第57回 静岡ホビーショー撮影 中村孝仁

去る5月10日〜14日の4日間、恒例となったホビーの祭典「静岡ホビーショー」が開催された。例年7万人を超える入場者が集まるビッグイベントで、前身となる「第1回生産車見本市」から数えて、今回が57回目となる。

静岡は模型の街として有名で、日本を代表する模型メーカーが集結する街でもあり、その数11社。とりわけプラモデルに関しては、まさに世界の聖地といっても過言ではなく、日本に限れば出荷額ベースで言うと日本市場の88%を静岡が占めているのである。

そんな背景もあって、毎年このホビーショーには国内外から多くの来場者がある。そして、ここは同時に仕入れの場として多くのバイヤーが集まることでも有名だ。各メーカーも新製品を取り揃えてユーザーやバイヤーを待ち受ける。とはいうものの、国内の模型市場は凋落傾向にあって、とりわけプラモデルに関しては日本のみならず、アメリカやヨーロッパも市場が縮小傾向にある。そんな中で東南アジアは躍進しており、今後東南アジアからのバイヤーを含む顧客の増大が見込まれているという。

◆プラモデル業界に激震

今年は実に大きなトピックがあった。それは老舗プラモデルブランドのアメリカ・レベルが、去る4月13日に操業をやめたこと。これは親会社でもあったホビコと呼ばれるアメリカのモデルメーカーが倒産したことに関連する。このため、レベルの輸入元だったハセガワのスタンドからは、アメリカレベルの商品が消え、別会社として存続していたドイツレベルの製品のみが展示されていた。また、ラジコンで有名な京商も、新生銀行系の投資ファンドに買収され、新たなスタートを切るなど、今年は業界に激震が走った中での開催である。

とりわけ不振と言われるプラモデルの新製品は、新しいものがほとんどない。かつては子供のものづくり体験第一歩でもあったプラモデル。時代の流れの中で、その姿を変え始めていた。例えば、スナップキットと呼ばれる商品。これは接着の手間がいらず、パチンとはめ込みながら組み立てが行える商品である。さらにプリペイント、すなわち塗装済みを謳う商品も登場した。外観はプラスチックのモールドそのままではなく、美しく塗装された状態で販売される。

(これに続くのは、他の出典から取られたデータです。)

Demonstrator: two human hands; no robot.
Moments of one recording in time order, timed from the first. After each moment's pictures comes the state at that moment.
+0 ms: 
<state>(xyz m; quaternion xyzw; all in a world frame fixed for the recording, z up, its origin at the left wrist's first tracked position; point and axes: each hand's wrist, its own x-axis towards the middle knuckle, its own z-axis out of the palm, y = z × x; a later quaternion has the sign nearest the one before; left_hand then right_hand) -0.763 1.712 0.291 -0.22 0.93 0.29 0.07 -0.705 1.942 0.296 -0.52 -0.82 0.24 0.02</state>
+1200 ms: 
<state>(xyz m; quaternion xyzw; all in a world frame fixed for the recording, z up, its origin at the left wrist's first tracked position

究極は塗装も組み立てもいらない、塗装済み完成品まで。ここまで来るとプラモデルとは言えないかもしれない。これらはいずれも青島文化教材社が投入した商品である。

◆クルマは旧車ずらり、ミニカーはレジン製が主流に

またプラモデルでも新たにリリースされる商品は新型のクルマが少なく、もっぱら旧車がその対象になっているのだが、そこには金型費用の償却問題の他に、メーカーに支払うロイヤリティーの増大なども、新製品が出にくい理由の一つのようにも思える。とりわけ、レーシングカーの場合は、車体に貼られているスポンサーメーカーひとつひとつのロイヤリティーが発生するため、より困難を極めると言われる。

ミニカーの世界も大きく変わり始めている。ここで、金型を償却できるほどの販売量が見込めないものに関しては、樹脂のレジンで作られるものが多くなってきた。ざっと見渡してみても、レジン製ミニカーの数はここ数年で劇的に増加している。ただ、レジンの場合、ディテールの良さはダイキャスト以上かもしれないが、ダイキャストモデルのようにドアやボンネットを開くのは難しく、ミニカーの未来も今、分岐点に来ている印象を受ける。